Unhappy with the conservatism of Moscow's ballet scene, he soon sought alternative venues for his creative ideas. Working in Moscow's cabarets and with impresarios such as Vsevolod Meyerhold, he created dark and sultry scenarios highly sexual in character. In 1916, he founded his own studio called The Quest and soon found a devoted audience entranced by his provocative ideas. His experiments inspired George Balanchine to establish his own troupe in 1922, the Young Ballet.

In 1922, he became the impresario of his own company, the Moscow Chamber Ballet, for which he devised some of his most popular dances, including Faun set to Claude Debussy's music and Salome, with music from Richard Strauss's opera. His most popular early work is Joseph the Handsome (1925), music by Sergei Vasilenko, written for the Bolshoi's Experimental Theater. Its content angered conservatives and it was quickly removed from the repertoire.
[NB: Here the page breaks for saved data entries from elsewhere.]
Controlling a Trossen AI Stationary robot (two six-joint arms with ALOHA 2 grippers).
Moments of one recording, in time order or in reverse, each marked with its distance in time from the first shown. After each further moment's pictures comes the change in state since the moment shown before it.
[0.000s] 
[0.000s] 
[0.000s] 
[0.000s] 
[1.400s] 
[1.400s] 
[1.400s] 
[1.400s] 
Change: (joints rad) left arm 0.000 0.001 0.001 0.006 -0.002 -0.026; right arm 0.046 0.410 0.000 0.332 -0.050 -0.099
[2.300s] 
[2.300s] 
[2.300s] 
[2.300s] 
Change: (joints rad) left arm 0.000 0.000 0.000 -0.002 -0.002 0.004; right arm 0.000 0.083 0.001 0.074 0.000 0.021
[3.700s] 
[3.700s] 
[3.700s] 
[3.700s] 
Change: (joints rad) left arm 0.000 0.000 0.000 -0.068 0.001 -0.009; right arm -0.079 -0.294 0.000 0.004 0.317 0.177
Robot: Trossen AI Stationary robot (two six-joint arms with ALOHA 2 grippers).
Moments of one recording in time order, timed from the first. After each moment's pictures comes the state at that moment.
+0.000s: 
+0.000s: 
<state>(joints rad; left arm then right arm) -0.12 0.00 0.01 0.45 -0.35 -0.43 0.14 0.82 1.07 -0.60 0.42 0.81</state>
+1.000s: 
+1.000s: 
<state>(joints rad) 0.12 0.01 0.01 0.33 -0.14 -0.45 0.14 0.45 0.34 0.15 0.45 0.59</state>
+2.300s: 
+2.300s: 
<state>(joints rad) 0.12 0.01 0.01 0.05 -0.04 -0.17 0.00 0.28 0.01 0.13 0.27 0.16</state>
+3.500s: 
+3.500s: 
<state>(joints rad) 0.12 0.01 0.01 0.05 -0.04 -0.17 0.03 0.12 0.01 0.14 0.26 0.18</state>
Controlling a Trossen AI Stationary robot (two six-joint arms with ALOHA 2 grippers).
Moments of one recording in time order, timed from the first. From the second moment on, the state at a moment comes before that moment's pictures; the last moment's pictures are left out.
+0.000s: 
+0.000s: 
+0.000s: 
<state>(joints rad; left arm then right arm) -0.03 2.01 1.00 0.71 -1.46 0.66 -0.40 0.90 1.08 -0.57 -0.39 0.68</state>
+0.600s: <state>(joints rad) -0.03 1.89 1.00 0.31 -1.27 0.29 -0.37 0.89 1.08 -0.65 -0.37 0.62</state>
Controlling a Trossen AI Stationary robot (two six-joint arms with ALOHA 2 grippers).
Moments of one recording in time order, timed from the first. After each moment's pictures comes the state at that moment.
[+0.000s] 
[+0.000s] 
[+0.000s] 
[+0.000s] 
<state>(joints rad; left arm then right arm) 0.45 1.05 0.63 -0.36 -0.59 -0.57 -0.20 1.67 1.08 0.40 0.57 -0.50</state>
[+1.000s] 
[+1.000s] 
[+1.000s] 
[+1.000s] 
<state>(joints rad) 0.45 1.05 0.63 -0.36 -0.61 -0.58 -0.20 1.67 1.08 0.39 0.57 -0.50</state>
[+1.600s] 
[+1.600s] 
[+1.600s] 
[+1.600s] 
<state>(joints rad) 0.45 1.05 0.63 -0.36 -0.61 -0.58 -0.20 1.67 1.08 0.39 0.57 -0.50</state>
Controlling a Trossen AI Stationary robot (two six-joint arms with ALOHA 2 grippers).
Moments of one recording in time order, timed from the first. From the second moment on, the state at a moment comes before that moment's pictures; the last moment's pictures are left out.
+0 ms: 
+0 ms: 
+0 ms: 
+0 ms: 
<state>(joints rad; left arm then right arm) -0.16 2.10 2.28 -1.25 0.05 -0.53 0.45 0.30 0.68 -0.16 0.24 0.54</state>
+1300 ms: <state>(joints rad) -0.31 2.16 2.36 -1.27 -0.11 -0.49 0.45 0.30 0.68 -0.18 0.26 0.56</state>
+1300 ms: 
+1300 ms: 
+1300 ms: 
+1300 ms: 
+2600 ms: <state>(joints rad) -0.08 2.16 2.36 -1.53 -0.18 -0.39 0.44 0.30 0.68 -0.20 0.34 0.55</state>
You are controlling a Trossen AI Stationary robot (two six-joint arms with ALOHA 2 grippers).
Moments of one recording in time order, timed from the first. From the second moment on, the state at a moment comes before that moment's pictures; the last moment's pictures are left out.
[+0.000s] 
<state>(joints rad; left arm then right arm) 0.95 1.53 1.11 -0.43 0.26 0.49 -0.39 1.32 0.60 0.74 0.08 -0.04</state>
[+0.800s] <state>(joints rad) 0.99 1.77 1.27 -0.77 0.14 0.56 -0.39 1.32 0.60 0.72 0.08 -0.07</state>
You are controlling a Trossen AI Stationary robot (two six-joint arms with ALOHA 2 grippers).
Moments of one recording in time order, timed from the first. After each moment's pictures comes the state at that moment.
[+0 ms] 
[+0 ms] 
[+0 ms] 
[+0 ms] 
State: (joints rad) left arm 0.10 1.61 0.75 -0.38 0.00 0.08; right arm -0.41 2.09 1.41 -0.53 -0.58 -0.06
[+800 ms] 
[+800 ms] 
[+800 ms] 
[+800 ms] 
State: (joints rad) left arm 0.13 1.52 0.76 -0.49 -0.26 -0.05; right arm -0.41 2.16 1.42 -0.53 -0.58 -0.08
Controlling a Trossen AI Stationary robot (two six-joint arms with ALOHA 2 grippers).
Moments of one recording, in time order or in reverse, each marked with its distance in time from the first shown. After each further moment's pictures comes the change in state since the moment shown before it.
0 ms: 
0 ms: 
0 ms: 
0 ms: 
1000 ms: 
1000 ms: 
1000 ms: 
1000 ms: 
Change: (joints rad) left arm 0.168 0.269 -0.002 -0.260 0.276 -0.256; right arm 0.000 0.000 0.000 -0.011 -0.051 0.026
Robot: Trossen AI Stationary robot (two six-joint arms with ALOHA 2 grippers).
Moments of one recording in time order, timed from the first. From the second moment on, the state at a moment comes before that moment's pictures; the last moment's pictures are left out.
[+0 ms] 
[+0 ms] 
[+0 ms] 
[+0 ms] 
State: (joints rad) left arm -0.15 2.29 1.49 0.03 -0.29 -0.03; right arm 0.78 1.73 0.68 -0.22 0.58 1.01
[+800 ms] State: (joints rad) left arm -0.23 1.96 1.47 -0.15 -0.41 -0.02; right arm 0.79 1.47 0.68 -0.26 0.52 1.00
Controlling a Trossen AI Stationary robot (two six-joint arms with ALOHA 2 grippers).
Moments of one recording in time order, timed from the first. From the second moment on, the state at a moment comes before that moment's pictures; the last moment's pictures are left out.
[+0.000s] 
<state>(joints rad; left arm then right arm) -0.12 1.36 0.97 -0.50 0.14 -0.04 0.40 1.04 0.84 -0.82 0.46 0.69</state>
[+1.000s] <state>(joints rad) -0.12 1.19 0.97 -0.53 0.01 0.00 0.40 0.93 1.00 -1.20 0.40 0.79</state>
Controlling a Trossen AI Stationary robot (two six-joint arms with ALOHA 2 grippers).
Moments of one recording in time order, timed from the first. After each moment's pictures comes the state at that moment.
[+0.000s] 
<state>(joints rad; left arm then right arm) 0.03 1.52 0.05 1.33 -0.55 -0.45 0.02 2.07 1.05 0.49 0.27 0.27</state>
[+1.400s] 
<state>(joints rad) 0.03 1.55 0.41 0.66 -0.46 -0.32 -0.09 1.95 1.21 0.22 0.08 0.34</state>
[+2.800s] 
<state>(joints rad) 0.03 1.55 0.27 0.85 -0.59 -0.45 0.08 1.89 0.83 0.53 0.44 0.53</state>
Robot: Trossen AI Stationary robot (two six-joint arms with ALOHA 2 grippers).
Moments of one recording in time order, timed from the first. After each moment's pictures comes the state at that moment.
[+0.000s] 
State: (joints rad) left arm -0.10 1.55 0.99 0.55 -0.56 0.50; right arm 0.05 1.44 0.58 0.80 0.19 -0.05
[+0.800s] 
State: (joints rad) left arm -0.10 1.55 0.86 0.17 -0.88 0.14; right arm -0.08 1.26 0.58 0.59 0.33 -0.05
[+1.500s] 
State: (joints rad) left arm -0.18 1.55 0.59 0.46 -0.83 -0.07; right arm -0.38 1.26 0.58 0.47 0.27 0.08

Later works for the Bolshoi that also met with conservative objection include Lola (1925; music by Vasilenko) and The Whirlwind (1927).

In the late 1920s, the government became more focused on evaluating sexuality in art through the lens of socialist morality. With increased censorship of his ballets, from the 1930s he focused on works for the Moscow music hall. As many Russian artists had done in the period following the Russian Revolution, especially with Joseph Stalin's call for works revolutionary in form and socialist in content, Goleizovsky turned to the study of Russian folklore. He now choreographed works for agitprop theatre, folk dances, and sports festivals. During World War II he choreographed folk dances for the Song and Dance Ensemble of the Ministry of the Interior. He returned to the ballet stage in the 1960s with works inspired by his interests in folklore.